## INFORMATION SUPPLIED
● ● ●
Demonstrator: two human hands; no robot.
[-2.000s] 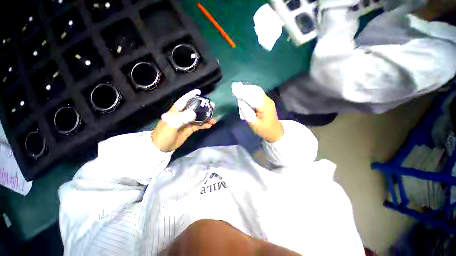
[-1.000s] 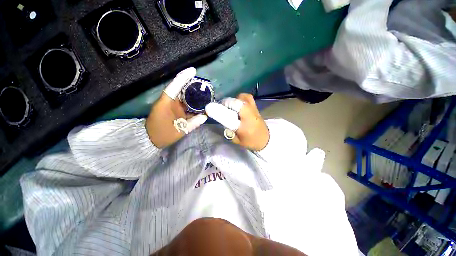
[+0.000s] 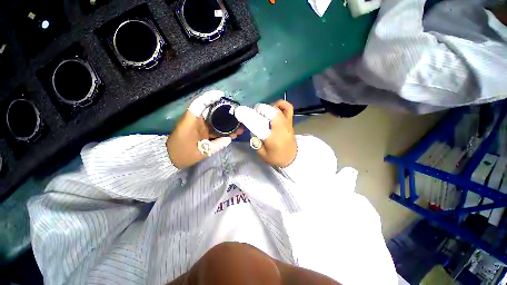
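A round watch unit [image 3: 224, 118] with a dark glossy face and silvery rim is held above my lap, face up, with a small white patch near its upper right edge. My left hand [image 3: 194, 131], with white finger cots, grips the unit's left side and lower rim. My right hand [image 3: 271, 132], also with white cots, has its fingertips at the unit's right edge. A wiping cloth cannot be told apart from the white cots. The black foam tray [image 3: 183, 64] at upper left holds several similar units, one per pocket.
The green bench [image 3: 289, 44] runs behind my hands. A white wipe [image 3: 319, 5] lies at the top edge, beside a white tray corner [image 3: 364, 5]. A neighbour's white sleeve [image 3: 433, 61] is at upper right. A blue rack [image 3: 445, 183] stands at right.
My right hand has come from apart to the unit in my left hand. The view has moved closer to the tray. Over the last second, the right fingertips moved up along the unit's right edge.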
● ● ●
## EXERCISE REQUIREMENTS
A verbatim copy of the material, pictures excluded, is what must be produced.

## TASK ANSWER
Demonstrator: two human hands; no robot.
[-2.000s] 
[-1.000s] 
[+0.000s] 
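A round watch unit [image 3: 224, 118] with a dark glossy face and silvery rim is held above my lap, face up, with a small white patch near its upper right edge. My left hand [image 3: 194, 131], with white finger cots, grips the unit's left side and lower rim. My right hand [image 3: 271, 132], also with white cots, has its fingertips at the unit's right edge. A wiping cloth cannot be told apart from the white cots. The black foam tray [image 3: 183, 64] at upper left holds several similar units, one per pocket.
The green bench [image 3: 289, 44] runs behind my hands. A white wipe [image 3: 319, 5] lies at the top edge, beside a white tray corner [image 3: 364, 5]. A neighbour's white sleeve [image 3: 433, 61] is at upper right. A blue rack [image 3: 445, 183] stands at right.
My right hand has come from apart to the unit in my left hand. The view has moved closer to the tray. Over the last second, the right fingertips moved up along the unit's right edge.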

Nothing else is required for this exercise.